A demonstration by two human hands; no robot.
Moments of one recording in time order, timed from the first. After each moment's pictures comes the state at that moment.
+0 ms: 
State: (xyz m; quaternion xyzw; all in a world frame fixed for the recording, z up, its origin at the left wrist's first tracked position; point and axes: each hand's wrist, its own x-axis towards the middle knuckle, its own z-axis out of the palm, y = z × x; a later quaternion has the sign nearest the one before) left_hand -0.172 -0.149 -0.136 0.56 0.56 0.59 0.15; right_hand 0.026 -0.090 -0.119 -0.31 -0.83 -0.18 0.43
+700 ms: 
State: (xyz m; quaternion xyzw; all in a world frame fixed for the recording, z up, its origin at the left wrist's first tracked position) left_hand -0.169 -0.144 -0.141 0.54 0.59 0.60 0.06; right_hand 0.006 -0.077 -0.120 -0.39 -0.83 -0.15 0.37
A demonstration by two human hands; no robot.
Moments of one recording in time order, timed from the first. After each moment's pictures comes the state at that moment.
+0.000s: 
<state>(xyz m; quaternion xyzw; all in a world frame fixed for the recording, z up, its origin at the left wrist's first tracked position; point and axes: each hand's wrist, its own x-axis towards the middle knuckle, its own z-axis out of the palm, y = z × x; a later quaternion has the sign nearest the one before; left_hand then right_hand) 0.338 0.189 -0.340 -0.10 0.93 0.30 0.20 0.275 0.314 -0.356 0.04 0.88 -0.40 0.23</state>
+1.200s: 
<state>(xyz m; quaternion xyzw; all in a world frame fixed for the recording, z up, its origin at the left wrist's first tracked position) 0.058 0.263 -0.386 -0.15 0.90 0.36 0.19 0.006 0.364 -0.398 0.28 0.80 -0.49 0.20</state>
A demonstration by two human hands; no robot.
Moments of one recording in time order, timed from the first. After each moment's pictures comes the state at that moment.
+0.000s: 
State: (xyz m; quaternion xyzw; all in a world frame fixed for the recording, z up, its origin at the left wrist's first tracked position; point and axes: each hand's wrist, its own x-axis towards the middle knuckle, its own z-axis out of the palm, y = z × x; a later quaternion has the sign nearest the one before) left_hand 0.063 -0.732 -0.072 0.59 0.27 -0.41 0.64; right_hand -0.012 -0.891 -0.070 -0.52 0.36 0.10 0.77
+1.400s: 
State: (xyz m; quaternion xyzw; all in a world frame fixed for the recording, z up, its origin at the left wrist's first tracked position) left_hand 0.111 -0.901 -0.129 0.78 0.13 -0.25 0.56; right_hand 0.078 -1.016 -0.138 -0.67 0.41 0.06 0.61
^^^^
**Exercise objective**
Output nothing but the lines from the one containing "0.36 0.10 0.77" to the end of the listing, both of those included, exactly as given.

**Your response**
State: (xyz m; quaternion xyzw; all in a world frame fixed for the recording, z up, its origin at the left wrist's first tracked position; point and axes: each hand's wrist, its own x-axis towards the middle knuckle, its own z-axis out of the palm, y = z × x; a later quaternion has the sign nearest the one before) left_hand 0.063 -0.732 -0.072 0.59 0.27 -0.41 0.64; right_hand -0.012 -0.891 -0.070 -0.52 0.36 0.10 0.77
+1.400s: 
State: (xyz m; quaternion xyzw; all in a world frame fixed for the recording, z up, its origin at the left wrist's first tracked position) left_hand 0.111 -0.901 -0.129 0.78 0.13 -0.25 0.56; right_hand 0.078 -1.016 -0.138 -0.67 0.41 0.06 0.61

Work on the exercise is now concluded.